A. Operating system (OS) must be upgradable to Windows 95, if required by Department at a later date.

B. Manufacturer must demonstrate a working unit to the Department of Transportation or designee. Unit must provide minimum capabilities listed with costing for all options, including future upgrades.

(b) Gas analyzers.
(1) Bench performance (minimum):	Pennsylvania (East Coast)
Specification
-Measured gases (standard):	4
-NO	Standard
-Humidity compensated	Standard
-PEF range (.XX format)	47-56
-Warmup time	15 minutes
-Ranges
HC PPM	0-10,000
CO%	0-14.0
CO2%	0-18.0
NO PPM	0-5,000
O2%	0-25.0
Zero set two point	Yes
(2) Sample system
-Dual probes required:	Yes
-25' sample hose required:	Yes
(3) Calibration system
-Zero gas required	Yes
-Calibration frequency	3 days
-Calibration	Single
-Second gas	Optional
-Third gas	Open
-Calibration gas specifications
Accuracy	+/-.
Blend tolerance	+/-.
Type, blend	TRI/QUAD*
Values
CO%	3.5%
HC propane	2,000
CO2	14.0
NO	2,000

(4) 3 ports shall be provided for calibration gas: 1 port shall be for zero gas, 1 port shall be used for calibration gas and 1 port shall be for a spare.
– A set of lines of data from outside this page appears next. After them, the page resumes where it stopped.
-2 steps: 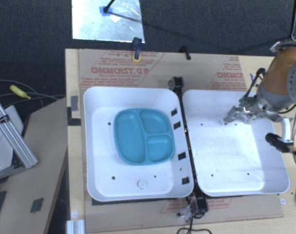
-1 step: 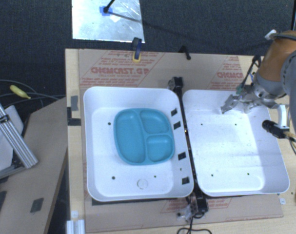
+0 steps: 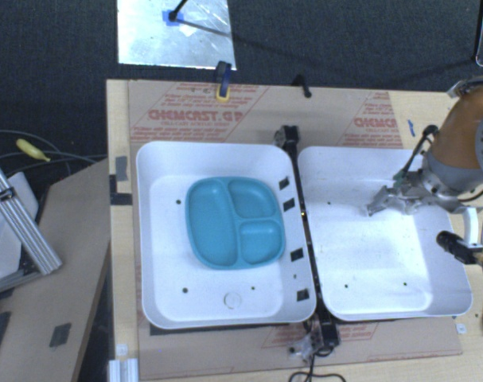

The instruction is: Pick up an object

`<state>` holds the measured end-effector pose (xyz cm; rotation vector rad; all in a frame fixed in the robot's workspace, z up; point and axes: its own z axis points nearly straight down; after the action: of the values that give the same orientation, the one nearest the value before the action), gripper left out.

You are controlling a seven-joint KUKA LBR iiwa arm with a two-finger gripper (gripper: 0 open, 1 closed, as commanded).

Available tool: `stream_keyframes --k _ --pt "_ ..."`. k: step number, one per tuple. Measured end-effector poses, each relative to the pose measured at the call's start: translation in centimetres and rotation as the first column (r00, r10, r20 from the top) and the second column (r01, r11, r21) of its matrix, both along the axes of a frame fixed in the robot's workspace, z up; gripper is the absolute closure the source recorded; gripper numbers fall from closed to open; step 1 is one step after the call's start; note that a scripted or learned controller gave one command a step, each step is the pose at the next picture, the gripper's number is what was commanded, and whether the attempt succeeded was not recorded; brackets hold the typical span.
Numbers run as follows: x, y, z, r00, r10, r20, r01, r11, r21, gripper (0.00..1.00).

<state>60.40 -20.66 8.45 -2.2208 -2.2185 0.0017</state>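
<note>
Pincer: mine (image 3: 374, 207) sits low over the right bin, toward its far right part, pointing left across the white floor. Its two grey fingers (image 3: 382, 202) reach out toward the bin's middle.
Grip: I cannot tell how far apart my fingers stand, and I see nothing between them.
Arm: my grey arm (image 3: 456, 169) comes in from the right edge, with the orange band (image 3: 472, 126) above the wrist. A black stub (image 3: 457, 247) juts out just below the wrist, over the bin's right rim.
Right bin: shallow and white (image 3: 368, 285), with a few small dark dots on its floor. My fingertips lie over the far half of it.
Left bin: shallow and white (image 3: 165, 285), set just beside the right bin, the two touching along a dark seam with black clips (image 3: 293, 229).
Blue tray: a light blue plate with three compartments (image 3: 235, 221) lies flat in the middle of the left bin, well apart from my pincer. One long compartment is on its left, two smaller ones on its right.
Small disc: a pale round mark (image 3: 232, 299) shows on the left bin's floor, near the tray's front edge; too faint to say what it is.
Bench: brown board with red print (image 3: 193, 116) lies under both bins.
Beyond: a shiny metal sheet (image 3: 176, 21) lies on the dark floor behind the bench.
</note>
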Motion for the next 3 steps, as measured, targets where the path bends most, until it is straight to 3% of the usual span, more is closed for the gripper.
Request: stream_keyframes --k 2,3 --pt "-2.3 0.0 0.0 1.0 0.002 0.003 -0.002 1.0 -0.002 0.0" --pt "-2.1 0.0 1.1 1.0 0.002 0.007 -0.002 1.0 -0.002 1.0"
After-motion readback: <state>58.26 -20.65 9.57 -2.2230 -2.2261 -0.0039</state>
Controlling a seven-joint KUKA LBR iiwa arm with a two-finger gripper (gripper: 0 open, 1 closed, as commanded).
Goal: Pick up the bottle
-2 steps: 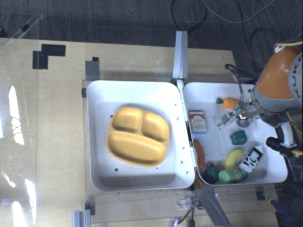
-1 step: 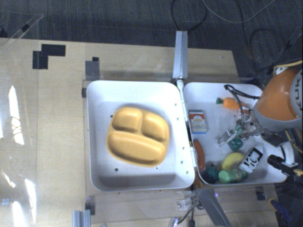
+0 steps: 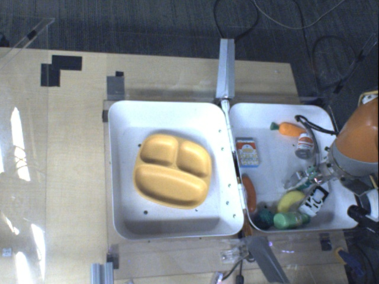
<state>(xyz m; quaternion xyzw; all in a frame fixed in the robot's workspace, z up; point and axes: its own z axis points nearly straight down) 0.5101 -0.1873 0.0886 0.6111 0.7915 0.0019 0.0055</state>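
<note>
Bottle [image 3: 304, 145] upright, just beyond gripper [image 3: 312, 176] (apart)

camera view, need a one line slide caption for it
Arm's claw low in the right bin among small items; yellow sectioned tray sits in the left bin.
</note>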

Hardware shall be included to activate the third port.

(5) Vented storage required N/S

(6) ASM areas will use QUAD blend, idle test areas will use tri blend

(c)ASM dynamometer
(1) Base specification	Pennsylvania
-Upgrade	Standard
(2) Identification Plate	N/S
(3) MAX vehicle test weight	9000 GVWR
(4) Absorber accuracy	+/- 2%
(5) Base inertia	2000 +/- 40
Inertia simulation range	2-6
-Mechanical increments	500
-Electrical increments	1
(6) Roll diameter	8.5-21
(7) Testable track width	30-100
(8) Coast down CK	3 day
(9) Vehicle weight measurement	No
(10) Vehicle restraint monitor	No
(11) Aximum allowed incline	5%
(12) Automatic lift	Yes
-Power failure backup.
(13) Remote control	N/S
(14) Fan required	No
-Remote control	N/S
(15) Augmented braking	No
(16) 12V PC controlled power switched

Notes:

The fan in the Pennsylvania/East Coast specification is a shop requirement.

Pa. Code tit. 67, pt. I, subpt. A, art. VII, ch. 177, subch. F, REGISTRATION RECALL PROCEDURE FOR VIOLATION OF Sections 177.301-177.305 (RELATING TO ON-ROAD TESTING), app A

The provisions of this Appendix A adopted September 26, 1997, effective 10/1/1997, 27 Pa.B. 5010; amended May 23, 2003, effective 5/24/2003, 33 Pa.B. 2479; amended November 21, 2003, effective 11/22/2003, 33 Pa.B. 5706; amended July 21, 2006, effective 7/22/2006, 36 Pa.B. 3817.